WHAT YOU WILL DO:
Print every line of the listing below, starting with the line that holds "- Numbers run" and going on through the line that holds "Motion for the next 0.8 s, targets", both included, and print nothing else.

BEGIN

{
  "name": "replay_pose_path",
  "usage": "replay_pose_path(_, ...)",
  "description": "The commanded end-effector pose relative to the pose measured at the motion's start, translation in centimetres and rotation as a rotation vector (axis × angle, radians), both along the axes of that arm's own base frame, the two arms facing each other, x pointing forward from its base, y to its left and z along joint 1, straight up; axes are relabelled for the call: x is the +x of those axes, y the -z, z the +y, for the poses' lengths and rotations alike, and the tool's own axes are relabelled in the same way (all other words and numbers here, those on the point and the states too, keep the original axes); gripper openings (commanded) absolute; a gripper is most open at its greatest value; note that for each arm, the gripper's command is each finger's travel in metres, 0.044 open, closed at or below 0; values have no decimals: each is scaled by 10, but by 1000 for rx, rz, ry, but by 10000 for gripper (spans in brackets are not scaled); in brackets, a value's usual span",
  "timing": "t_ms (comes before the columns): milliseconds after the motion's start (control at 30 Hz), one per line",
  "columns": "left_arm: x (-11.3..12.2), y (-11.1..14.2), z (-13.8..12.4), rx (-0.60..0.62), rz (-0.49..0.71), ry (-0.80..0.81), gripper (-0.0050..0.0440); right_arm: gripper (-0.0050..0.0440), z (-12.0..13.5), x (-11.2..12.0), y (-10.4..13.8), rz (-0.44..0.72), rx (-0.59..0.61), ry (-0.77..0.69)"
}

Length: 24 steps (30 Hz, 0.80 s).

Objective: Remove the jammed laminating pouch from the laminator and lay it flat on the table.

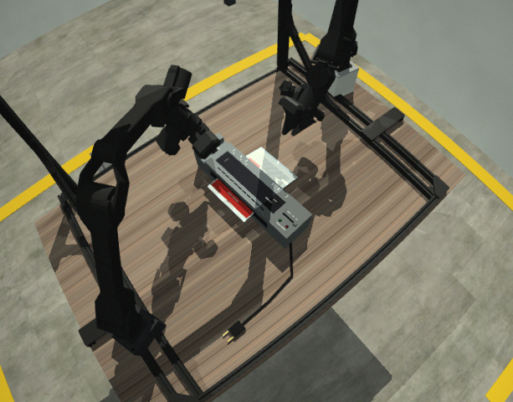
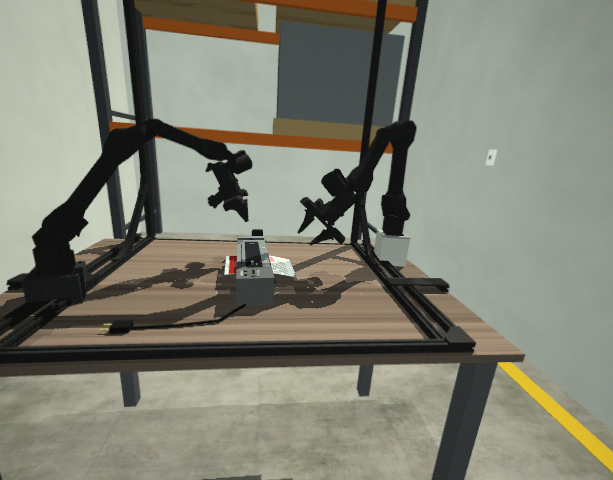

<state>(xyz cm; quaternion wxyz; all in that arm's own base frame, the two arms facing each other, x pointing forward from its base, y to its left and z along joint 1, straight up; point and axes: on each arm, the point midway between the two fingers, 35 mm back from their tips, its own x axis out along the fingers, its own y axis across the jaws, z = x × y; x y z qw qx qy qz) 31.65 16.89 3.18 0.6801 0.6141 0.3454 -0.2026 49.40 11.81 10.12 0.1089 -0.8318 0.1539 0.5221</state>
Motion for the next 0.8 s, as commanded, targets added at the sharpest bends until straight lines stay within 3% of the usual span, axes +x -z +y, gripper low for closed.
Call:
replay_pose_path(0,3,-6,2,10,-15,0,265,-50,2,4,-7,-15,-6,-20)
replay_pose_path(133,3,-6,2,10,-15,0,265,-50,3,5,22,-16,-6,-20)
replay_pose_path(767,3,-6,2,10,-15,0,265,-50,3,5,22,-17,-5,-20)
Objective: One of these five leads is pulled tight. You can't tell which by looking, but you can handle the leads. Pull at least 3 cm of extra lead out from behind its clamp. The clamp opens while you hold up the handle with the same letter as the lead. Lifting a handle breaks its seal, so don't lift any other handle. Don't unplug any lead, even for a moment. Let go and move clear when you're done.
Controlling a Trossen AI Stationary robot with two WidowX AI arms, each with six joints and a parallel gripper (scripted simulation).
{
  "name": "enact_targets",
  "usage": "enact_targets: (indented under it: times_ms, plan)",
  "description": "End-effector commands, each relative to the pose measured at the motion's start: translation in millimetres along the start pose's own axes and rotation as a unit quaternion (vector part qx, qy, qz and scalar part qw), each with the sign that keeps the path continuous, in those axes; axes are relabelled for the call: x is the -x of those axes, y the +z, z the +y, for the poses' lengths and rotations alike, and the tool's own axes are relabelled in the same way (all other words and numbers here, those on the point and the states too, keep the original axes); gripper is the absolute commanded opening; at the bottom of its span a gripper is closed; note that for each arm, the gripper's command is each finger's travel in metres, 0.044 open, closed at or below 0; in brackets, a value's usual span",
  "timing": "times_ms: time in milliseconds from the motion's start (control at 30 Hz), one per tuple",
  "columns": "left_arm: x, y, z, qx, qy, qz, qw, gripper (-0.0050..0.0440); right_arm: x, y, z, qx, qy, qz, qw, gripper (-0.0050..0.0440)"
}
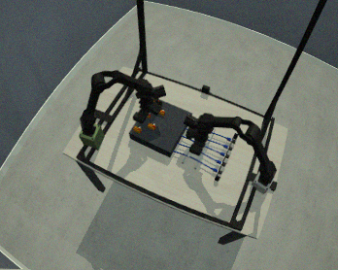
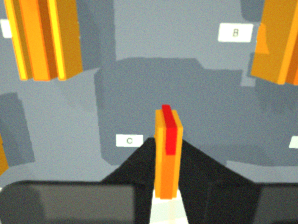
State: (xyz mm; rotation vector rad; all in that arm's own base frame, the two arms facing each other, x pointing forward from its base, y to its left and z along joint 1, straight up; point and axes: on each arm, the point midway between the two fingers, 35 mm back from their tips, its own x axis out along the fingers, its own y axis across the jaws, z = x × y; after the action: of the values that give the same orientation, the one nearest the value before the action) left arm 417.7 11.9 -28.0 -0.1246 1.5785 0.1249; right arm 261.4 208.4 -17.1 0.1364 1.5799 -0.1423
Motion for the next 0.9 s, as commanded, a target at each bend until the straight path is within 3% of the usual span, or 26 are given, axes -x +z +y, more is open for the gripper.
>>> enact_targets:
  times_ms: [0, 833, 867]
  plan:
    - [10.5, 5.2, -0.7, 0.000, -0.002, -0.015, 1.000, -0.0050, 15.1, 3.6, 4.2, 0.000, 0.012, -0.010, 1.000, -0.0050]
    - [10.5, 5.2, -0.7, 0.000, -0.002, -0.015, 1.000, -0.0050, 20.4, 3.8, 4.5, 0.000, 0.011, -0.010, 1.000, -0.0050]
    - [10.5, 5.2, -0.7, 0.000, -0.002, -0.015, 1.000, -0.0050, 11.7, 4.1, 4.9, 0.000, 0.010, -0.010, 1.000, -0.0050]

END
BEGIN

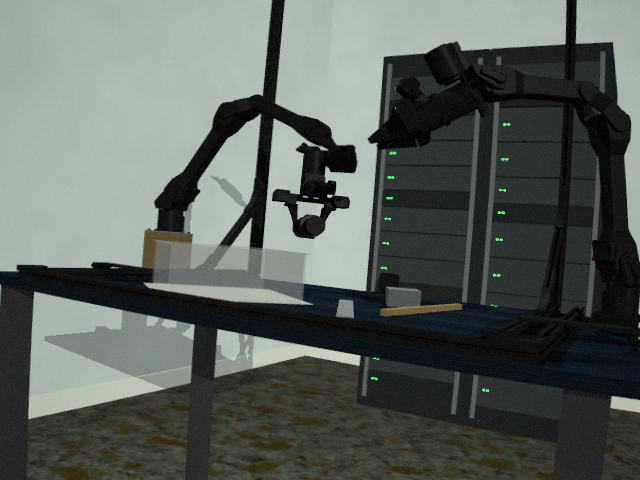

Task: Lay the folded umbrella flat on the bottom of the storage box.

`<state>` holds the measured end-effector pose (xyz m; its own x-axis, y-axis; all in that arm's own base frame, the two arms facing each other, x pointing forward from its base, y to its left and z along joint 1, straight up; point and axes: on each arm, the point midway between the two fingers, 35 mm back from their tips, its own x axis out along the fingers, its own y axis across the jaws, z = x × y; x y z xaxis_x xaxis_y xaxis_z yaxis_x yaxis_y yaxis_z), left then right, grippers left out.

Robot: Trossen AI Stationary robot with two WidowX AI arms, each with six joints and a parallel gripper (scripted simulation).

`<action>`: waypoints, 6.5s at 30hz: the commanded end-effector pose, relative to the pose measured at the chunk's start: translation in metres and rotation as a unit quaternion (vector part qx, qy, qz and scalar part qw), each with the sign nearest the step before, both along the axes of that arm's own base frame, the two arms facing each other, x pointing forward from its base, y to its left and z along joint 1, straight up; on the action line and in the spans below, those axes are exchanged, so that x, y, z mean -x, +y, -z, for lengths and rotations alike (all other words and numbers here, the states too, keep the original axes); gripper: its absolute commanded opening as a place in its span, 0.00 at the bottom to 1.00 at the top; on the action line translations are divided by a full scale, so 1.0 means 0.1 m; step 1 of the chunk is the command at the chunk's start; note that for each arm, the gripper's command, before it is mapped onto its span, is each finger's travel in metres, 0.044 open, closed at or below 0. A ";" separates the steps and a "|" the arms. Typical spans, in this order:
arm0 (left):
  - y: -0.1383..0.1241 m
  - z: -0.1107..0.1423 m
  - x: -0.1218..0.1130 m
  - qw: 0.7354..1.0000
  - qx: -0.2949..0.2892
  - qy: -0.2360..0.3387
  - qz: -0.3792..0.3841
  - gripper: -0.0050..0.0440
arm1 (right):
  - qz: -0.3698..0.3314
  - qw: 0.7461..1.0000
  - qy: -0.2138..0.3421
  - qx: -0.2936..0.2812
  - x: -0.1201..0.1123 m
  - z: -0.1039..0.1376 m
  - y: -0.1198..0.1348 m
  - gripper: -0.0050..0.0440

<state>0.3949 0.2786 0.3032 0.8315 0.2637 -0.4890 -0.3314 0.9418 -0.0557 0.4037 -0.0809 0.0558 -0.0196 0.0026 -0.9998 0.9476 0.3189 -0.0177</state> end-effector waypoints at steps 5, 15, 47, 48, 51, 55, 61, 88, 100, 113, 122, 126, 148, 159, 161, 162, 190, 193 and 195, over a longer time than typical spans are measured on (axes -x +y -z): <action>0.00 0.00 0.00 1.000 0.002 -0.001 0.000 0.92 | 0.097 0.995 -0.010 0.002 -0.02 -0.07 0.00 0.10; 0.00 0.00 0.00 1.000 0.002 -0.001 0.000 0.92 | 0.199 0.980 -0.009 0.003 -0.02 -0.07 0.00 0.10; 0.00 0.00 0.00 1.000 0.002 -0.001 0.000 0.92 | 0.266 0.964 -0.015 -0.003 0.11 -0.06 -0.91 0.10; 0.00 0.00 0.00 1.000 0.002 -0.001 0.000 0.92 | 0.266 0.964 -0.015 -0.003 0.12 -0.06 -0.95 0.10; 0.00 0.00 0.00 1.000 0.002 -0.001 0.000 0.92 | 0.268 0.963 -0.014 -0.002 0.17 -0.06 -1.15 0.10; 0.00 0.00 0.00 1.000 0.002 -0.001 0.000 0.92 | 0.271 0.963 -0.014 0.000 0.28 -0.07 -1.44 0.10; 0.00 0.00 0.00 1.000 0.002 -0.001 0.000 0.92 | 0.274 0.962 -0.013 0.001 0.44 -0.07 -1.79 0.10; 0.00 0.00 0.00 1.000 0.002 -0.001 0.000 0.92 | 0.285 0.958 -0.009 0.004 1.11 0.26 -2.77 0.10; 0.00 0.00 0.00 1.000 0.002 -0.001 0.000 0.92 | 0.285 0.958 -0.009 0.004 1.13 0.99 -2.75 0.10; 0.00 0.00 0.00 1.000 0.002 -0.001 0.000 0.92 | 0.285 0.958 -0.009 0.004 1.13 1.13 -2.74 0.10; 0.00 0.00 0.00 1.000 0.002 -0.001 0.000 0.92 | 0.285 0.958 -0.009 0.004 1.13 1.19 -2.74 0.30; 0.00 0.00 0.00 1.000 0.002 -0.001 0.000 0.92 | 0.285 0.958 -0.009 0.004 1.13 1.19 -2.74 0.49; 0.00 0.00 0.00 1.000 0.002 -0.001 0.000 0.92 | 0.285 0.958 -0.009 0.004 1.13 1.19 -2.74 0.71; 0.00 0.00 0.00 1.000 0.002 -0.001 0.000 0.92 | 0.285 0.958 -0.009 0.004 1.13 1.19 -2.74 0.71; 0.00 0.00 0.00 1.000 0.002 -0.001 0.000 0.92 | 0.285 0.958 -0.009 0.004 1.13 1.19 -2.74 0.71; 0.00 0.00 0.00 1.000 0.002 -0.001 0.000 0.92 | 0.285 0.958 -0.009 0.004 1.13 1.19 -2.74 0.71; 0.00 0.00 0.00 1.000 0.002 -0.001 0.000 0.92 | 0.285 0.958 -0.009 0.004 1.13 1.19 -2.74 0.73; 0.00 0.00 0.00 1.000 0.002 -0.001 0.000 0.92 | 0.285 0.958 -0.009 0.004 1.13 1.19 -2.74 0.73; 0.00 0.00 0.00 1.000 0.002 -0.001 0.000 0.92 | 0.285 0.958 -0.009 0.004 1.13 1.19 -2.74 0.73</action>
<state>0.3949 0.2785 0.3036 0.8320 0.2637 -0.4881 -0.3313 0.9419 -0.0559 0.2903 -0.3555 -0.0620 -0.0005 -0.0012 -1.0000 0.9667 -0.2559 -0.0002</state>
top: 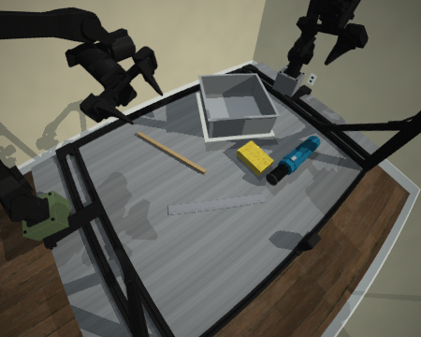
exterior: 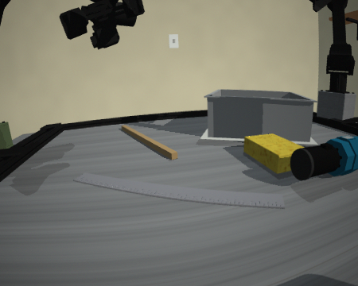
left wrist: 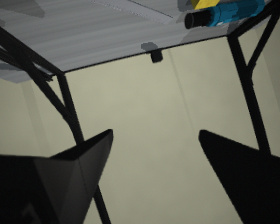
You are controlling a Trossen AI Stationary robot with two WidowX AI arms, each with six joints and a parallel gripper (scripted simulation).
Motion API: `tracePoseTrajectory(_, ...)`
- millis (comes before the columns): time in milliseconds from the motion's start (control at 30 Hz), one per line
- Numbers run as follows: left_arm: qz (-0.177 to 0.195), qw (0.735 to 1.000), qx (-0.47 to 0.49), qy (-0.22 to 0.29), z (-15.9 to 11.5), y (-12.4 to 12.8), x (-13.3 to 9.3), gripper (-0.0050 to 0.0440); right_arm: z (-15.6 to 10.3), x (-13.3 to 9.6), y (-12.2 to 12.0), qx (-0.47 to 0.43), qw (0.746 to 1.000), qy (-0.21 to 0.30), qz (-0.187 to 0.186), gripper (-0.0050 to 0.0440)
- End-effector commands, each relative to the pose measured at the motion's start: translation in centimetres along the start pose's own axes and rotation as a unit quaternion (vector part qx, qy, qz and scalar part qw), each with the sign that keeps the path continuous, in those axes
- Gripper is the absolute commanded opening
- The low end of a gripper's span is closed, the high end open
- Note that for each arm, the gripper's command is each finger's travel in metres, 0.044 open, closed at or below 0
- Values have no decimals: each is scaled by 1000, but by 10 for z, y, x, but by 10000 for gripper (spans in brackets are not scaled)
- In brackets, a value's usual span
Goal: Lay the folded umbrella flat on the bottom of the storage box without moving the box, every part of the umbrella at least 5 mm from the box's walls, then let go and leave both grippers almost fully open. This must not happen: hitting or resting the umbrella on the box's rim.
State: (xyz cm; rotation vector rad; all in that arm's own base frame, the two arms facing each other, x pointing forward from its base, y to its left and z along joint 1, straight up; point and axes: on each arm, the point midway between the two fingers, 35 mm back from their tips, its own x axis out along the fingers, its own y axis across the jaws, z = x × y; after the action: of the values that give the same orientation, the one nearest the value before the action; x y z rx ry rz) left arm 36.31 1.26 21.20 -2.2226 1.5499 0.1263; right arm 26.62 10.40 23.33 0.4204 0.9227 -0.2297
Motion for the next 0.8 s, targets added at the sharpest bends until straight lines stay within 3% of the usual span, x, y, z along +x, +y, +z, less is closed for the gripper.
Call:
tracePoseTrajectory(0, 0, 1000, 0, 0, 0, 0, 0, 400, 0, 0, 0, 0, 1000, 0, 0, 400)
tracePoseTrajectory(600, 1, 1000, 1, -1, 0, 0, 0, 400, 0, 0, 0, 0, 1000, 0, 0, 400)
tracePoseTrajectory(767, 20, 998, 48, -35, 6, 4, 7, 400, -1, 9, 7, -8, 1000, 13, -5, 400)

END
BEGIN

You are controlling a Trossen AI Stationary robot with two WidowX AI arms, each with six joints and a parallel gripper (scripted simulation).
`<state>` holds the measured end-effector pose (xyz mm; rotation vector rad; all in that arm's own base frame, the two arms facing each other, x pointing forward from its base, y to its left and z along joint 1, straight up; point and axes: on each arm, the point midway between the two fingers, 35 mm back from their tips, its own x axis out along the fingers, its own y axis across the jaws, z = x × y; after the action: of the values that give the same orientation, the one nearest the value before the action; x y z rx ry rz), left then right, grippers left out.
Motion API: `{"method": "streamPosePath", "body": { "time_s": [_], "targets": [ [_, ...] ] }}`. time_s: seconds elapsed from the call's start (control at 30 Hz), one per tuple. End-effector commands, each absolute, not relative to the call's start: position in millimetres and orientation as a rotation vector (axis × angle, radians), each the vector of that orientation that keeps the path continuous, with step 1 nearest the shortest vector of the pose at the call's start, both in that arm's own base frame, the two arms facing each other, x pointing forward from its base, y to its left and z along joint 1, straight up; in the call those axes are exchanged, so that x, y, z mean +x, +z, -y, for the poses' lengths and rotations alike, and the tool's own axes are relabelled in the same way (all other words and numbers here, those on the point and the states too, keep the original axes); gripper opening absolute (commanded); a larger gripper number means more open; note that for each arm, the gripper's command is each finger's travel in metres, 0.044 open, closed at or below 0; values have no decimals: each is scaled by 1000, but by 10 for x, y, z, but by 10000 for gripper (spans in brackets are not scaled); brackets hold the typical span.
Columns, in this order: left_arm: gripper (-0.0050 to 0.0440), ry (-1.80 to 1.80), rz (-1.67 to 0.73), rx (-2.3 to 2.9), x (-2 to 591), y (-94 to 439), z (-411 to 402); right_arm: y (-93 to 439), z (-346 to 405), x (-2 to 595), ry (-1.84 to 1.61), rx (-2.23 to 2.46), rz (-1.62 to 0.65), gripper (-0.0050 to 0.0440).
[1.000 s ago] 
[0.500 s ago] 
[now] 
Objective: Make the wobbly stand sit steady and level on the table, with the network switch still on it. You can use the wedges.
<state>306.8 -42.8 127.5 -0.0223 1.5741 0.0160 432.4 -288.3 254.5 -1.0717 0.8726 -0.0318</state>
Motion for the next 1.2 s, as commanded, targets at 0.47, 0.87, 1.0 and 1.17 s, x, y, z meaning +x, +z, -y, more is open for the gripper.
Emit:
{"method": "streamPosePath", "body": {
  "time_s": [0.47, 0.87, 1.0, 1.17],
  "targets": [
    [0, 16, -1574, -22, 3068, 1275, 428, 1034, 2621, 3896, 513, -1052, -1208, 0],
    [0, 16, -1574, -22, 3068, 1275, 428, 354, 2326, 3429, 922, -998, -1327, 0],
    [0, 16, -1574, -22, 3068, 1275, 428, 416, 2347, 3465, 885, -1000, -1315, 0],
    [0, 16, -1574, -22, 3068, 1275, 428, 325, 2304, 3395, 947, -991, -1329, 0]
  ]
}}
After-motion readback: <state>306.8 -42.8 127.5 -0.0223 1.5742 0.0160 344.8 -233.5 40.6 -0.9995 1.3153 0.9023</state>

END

OUTPUT OF THE TASK:
- Numbers run as follows: left_arm: qz (-0.177 to 0.195), qw (0.735 to 1.000), qx (-0.47 to 0.49), qy (-0.22 to 0.29), z (-15.9 to 11.5), y (-12.4 to 12.8), x (-13.3 to 9.3), gripper (-0.0050 to 0.0440); right_arm: z (-15.6 to 10.3), x (-13.3 to 9.6), y (-12.2 to 12.0), qx (-0.47 to 0.43), qw (0.746 to 1.000), qy (-0.21 to 0.30), qz (-0.187 to 0.186), gripper (-0.0050 to 0.0440)
- End-effector commands, each relative to the pose measured at the motion's start: translation in centimetres along the start pose's own axes and rotation as a unit quaternion (vector part qx, qy, qz and scalar part qw), each with the sign that keeps the path continuous, in those axes
- Gripper is the absolute commanded opening
- The low end of a gripper's span is closed, the high end open
- Note that for each arm, the gripper's command is each finger's travel in metres, 0.044 open, closed at or below 0
- Values have no decimals: each is scaled by 1000, but by 10 for z, y, x, but by 10000 for gripper (spans in brackets are not scaled)
- In brackets, a value's usual span
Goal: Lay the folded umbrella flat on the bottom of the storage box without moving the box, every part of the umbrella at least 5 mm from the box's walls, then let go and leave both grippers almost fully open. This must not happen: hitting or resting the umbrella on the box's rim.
State: (xyz cm; rotation vector rad; all in that arm's own base frame, the two arms facing each other, x pointing forward from its base, y to its left and z along joint 1, straight up; point and axes: on each arm, the point midway between the two fingers, 35 mm back from their tips, its own x axis out along the fingers, its own y axis across the jaws, z = x × y; after the action: of the values that give the same orientation, the one nearest the value before the action; x y z rx ry rz) left arm 36.31 1.26 21.20 -2.2226 1.5499 0.1263; right arm 26.62 10.40 23.33 0.4204 0.9227 -0.2297
Motion for the next 0.8 s, targets added at the sharpest bends until straight lines stay within 3% of the usual span, x, y, z along +x, +y, +z, less is closed for the gripper.

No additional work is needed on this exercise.